• _What this task involves_:
Those lines of the following listing which contain the string "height" should be returned.

• _Given data_:
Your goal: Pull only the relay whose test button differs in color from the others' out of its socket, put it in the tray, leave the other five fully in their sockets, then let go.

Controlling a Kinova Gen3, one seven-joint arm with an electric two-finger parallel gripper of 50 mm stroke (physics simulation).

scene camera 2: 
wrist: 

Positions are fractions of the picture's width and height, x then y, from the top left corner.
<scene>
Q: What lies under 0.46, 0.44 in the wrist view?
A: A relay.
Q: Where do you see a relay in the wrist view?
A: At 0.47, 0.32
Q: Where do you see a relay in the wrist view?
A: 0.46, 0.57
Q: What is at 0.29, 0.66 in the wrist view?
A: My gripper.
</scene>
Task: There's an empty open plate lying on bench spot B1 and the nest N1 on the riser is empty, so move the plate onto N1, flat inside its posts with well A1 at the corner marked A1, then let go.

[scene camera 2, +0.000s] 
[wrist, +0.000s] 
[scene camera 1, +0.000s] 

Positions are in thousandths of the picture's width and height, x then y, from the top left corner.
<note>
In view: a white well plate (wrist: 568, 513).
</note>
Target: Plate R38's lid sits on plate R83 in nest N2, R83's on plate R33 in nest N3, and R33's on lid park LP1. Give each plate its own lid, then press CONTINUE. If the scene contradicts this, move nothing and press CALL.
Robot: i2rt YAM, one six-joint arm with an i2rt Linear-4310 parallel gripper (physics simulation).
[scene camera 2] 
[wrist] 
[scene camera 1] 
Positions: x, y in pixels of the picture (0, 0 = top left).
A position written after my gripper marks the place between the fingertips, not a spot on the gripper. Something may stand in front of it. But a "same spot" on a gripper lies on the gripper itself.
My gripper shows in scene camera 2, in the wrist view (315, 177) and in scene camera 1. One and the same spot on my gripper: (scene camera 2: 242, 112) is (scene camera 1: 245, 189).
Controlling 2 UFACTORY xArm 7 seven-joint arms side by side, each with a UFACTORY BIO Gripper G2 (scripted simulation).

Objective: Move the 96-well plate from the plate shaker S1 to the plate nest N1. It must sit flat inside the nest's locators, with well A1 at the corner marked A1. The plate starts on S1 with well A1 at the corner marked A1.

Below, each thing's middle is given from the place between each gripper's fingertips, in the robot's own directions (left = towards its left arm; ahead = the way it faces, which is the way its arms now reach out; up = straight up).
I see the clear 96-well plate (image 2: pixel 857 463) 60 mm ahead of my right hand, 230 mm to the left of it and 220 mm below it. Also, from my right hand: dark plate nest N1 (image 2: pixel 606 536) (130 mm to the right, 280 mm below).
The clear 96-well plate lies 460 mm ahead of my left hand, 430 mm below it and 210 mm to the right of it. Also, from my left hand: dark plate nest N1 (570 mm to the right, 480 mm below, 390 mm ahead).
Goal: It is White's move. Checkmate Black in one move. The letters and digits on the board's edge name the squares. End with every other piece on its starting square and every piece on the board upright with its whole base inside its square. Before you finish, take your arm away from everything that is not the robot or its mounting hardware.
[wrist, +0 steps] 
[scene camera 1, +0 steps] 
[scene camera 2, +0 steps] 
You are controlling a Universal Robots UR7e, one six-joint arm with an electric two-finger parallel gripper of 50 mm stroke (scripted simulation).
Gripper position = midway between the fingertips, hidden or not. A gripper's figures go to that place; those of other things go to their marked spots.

• _Exercise result_:
Positions are fractions of the picture's width and height, x then y, from the top left corner.
Positions are in thousandths of the picture's width and height, x then y, from the top left corner.

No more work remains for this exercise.